**YOUR ASSIGNMENT**
Give back the data in full. Leave nothing out.

(Dataset excerpts)
━━━━━━

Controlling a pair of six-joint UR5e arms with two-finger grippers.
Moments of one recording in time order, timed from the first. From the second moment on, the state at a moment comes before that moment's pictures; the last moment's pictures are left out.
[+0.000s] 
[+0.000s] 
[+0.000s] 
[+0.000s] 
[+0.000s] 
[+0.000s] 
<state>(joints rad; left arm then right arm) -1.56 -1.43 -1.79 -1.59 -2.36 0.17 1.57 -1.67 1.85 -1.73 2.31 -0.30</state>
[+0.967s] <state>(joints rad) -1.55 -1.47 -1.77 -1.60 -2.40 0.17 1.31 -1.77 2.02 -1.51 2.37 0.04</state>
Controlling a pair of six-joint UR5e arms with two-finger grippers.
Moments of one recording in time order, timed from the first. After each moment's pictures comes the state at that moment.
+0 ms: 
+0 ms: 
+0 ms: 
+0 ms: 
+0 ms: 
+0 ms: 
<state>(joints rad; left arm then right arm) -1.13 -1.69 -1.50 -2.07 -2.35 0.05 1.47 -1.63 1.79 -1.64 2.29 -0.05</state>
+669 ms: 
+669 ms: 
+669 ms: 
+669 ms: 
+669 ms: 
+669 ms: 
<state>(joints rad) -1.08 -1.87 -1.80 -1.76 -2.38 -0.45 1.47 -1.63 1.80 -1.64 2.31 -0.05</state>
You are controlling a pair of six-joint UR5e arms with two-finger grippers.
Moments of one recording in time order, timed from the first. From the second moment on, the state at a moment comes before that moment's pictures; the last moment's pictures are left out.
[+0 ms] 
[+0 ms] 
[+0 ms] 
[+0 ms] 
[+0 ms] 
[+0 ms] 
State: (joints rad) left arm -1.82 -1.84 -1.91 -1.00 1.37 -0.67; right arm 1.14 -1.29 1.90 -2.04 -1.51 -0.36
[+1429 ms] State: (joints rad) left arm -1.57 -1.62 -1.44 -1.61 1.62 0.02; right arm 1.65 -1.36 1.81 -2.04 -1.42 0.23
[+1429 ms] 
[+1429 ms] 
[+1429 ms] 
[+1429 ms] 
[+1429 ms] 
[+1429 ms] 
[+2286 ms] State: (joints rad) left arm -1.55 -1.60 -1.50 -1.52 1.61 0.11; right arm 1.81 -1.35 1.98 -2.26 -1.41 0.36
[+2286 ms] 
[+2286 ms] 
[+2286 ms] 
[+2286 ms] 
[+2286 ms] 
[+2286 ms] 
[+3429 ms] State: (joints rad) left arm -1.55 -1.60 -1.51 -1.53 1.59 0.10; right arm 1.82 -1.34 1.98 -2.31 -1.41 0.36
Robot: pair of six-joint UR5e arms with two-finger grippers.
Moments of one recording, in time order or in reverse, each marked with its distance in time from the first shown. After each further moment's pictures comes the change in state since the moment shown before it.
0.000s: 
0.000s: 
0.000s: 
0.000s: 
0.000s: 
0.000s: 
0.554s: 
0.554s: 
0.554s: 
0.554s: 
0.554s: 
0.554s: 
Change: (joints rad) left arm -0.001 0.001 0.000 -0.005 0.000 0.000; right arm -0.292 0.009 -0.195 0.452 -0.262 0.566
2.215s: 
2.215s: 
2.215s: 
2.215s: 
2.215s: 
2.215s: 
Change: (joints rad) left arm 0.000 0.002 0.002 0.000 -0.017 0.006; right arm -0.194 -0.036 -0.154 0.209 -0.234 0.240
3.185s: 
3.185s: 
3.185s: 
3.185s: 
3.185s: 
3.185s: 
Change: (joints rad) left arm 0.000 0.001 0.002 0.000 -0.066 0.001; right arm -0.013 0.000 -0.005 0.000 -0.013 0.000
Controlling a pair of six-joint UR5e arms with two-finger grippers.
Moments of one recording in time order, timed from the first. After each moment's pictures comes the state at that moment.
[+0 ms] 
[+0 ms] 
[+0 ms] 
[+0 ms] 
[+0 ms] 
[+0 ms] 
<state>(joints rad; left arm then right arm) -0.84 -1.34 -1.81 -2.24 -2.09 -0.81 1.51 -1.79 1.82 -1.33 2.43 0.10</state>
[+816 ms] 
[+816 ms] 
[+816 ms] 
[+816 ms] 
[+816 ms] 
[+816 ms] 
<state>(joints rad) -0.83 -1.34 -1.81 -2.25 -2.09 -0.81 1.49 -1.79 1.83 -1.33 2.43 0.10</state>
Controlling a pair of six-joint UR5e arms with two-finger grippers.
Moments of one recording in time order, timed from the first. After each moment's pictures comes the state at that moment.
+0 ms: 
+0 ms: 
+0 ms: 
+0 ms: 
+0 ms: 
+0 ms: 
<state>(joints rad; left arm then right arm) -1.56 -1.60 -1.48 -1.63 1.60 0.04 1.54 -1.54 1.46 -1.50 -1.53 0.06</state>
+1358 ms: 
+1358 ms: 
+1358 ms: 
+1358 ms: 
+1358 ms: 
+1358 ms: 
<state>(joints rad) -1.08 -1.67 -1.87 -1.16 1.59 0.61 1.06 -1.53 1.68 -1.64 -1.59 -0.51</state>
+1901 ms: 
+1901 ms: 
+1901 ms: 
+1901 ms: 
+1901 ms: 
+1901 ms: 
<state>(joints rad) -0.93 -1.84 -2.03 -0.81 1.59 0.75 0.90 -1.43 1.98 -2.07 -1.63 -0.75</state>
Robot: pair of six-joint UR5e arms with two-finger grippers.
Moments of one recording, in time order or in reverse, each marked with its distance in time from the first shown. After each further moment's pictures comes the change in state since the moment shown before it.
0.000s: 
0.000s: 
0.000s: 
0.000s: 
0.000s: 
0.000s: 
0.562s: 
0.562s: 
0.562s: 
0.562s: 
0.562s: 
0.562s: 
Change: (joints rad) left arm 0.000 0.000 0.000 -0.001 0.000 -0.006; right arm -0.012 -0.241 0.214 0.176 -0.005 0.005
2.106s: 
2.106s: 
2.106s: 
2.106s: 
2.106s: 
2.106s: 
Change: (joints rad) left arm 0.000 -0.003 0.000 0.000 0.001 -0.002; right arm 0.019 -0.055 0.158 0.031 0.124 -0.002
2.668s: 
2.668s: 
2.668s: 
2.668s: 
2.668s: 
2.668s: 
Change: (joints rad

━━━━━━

**SOLVED PROBLEM**
Controlling a pair of six-joint UR5e arms with two-finger grippers.
Moments of one recording in time order, timed from the first. From the second moment on, the state at a moment comes before that moment's pictures; the last moment's pictures are left out.
[+0.000s] 
[+0.000s] 
[+0.000s] 
[+0.000s] 
[+0.000s] 
[+0.000s] 
<state>(joints rad; left arm then right arm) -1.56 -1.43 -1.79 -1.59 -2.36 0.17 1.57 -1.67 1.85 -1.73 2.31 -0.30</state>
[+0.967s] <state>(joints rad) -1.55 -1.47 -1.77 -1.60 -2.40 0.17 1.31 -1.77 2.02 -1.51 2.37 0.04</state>
Controlling a pair of six-joint UR5e arms with two-finger grippers.
Moments of one recording in time order, timed from the first. After each moment's pictures comes the state at that moment.
+0 ms: 
+0 ms: 
+0 ms: 
+0 ms: 
+0 ms: 
+0 ms: 
<state>(joints rad; left arm then right arm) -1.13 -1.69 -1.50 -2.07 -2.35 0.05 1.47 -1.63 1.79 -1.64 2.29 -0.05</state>
+669 ms: 
+669 ms: 
+669 ms: 
+669 ms: 
+669 ms: 
+669 ms: 
<state>(joints rad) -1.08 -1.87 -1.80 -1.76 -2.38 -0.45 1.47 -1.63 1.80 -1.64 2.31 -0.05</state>
You are controlling a pair of six-joint UR5e arms with two-finger grippers.
Moments of one recording in time order, timed from the first. From the second moment on, the state at a moment comes before that moment's pictures; the last moment's pictures are left out.
[+0 ms] 
[+0 ms] 
[+0 ms] 
[+0 ms] 
[+0 ms] 
[+0 ms] 
State: (joints rad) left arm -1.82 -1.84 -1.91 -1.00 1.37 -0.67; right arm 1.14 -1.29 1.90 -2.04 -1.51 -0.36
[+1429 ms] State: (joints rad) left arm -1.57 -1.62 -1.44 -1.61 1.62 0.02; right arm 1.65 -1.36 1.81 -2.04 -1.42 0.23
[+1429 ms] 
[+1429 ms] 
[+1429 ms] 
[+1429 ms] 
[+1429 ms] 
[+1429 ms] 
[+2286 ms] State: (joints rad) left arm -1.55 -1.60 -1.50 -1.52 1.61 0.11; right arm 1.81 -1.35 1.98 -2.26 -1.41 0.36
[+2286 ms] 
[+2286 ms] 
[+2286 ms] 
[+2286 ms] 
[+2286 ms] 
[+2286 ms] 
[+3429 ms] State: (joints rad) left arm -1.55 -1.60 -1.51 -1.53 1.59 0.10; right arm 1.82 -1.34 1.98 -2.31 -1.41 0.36
Robot: pair of six-joint UR5e arms with two-finger grippers.
Moments of one recording, in time order or in reverse, each marked with its distance in time from the first shown. After each further moment's pictures comes the change in state since the moment shown before it.
0.000s: 
0.000s: 
0.000s: 
0.000s: 
0.000s: 
0.000s: 
0.554s: 
0.554s: 
0.554s: 
0.554s: 
0.554s: 
0.554s: 
Change: (joints rad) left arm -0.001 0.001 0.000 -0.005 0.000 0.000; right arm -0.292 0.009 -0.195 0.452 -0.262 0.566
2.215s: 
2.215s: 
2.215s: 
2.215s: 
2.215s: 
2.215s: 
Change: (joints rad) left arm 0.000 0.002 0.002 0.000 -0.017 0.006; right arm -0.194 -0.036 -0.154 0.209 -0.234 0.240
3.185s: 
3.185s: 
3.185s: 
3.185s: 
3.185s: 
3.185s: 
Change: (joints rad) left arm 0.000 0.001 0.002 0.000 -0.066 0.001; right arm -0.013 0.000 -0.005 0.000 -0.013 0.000
Controlling a pair of six-joint UR5e arms with two-finger grippers.
Moments of one recording in time order, timed from the first. After each moment's pictures comes the state at that moment.
[+0 ms] 
[+0 ms] 
[+0 ms] 
[+0 ms] 
[+0 ms] 
[+0 ms] 
<state>(joints rad; left arm then right arm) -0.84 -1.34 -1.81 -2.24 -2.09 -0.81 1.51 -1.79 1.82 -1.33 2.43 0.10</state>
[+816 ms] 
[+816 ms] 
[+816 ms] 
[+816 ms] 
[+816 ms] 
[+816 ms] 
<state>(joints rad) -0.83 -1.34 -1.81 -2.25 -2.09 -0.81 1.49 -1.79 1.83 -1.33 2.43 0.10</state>
Controlling a pair of six-joint UR5e arms with two-finger grippers.
Moments of one recording in time order, timed from the first. After each moment's pictures comes the state at that moment.
+0 ms: 
+0 ms: 
+0 ms: 
+0 ms: 
+0 ms: 
+0 ms: 
<state>(joints rad; left arm then right arm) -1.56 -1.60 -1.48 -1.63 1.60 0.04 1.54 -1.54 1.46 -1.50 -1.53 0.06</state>
+1358 ms: 
+1358 ms: 
+1358 ms: 
+1358 ms: 
+1358 ms: 
+1358 ms: 
<state>(joints rad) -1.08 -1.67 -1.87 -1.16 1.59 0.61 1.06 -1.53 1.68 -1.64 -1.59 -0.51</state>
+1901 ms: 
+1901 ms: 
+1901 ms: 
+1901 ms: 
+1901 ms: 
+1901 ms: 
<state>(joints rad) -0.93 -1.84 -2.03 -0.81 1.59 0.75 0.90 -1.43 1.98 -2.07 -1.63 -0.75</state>
Robot: pair of six-joint UR5e arms with two-finger grippers.
Moments of one recording, in time order or in reverse, each marked with its distance in time from the first shown. After each further moment's pictures comes the change in state since the moment shown before it.
0.000s: 
0.000s: 
0.000s: 
0.000s: 
0.000s: 
0.000s: 
0.562s: 
0.562s: 
0.562s: 
0.562s: 
0.562s: 
0.562s: 
Change: (joints rad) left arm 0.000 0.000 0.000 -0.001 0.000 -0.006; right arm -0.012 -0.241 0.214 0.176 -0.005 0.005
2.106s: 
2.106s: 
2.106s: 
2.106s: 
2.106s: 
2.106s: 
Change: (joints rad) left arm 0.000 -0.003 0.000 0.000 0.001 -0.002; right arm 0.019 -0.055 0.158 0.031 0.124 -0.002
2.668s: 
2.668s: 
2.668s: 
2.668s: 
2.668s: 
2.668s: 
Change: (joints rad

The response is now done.